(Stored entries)
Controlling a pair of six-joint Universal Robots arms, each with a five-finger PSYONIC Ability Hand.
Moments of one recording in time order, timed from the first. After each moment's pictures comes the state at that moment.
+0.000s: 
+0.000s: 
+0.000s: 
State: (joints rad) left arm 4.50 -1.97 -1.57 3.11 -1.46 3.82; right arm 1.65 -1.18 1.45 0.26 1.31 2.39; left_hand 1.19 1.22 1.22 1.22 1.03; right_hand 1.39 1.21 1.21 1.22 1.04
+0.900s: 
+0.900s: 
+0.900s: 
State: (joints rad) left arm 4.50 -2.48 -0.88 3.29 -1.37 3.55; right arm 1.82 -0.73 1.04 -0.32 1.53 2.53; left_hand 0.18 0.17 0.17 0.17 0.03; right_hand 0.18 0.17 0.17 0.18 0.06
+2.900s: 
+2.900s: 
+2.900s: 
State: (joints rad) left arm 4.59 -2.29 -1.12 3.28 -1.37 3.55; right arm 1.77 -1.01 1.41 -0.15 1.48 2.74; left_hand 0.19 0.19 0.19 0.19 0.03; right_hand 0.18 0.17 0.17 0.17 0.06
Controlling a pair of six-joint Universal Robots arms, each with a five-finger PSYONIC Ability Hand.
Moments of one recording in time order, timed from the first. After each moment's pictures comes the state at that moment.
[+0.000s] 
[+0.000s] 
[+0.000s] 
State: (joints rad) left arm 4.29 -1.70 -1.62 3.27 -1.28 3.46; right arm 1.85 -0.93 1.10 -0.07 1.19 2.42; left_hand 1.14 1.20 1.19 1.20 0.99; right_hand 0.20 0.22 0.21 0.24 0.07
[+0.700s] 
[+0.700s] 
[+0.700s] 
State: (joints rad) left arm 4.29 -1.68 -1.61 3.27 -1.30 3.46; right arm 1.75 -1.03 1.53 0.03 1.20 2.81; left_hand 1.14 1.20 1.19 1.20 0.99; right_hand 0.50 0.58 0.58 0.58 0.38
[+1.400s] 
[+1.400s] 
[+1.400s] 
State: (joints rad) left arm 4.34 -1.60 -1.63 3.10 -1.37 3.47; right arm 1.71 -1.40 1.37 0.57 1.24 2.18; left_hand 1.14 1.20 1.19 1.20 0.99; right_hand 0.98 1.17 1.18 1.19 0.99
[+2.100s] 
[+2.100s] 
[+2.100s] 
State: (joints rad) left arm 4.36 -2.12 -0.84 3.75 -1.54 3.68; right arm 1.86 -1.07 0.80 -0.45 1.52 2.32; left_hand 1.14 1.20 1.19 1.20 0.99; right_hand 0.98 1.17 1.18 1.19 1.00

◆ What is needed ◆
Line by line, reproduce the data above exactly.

◆ Response below ◆
Controlling a pair of six-joint Universal Robots arms, each with a five-finger PSYONIC Ability Hand.
Moments of one recording in time order, timed from the first. After each moment's pictures comes the state at that moment.
+0.000s: 
+0.000s: 
+0.000s: 
State: (joints rad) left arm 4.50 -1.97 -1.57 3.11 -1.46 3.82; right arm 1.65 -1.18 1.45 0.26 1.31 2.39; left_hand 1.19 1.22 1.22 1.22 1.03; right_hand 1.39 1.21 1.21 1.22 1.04
+0.900s: 
+0.900s: 
+0.900s: 
State: (joints rad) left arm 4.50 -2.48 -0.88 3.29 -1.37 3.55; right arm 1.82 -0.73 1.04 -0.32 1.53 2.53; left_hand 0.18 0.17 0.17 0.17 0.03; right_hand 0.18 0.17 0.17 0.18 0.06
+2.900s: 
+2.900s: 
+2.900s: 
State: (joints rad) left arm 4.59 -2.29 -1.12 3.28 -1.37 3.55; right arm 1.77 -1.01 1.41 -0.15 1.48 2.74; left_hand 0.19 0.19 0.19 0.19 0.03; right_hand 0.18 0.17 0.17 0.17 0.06
Controlling a pair of six-joint Universal Robots arms, each with a five-finger PSYONIC Ability Hand.
Moments of one recording in time order, timed from the first. After each moment's pictures comes the state at that moment.
[+0.000s] 
[+0.000s] 
[+0.000s] 
State: (joints rad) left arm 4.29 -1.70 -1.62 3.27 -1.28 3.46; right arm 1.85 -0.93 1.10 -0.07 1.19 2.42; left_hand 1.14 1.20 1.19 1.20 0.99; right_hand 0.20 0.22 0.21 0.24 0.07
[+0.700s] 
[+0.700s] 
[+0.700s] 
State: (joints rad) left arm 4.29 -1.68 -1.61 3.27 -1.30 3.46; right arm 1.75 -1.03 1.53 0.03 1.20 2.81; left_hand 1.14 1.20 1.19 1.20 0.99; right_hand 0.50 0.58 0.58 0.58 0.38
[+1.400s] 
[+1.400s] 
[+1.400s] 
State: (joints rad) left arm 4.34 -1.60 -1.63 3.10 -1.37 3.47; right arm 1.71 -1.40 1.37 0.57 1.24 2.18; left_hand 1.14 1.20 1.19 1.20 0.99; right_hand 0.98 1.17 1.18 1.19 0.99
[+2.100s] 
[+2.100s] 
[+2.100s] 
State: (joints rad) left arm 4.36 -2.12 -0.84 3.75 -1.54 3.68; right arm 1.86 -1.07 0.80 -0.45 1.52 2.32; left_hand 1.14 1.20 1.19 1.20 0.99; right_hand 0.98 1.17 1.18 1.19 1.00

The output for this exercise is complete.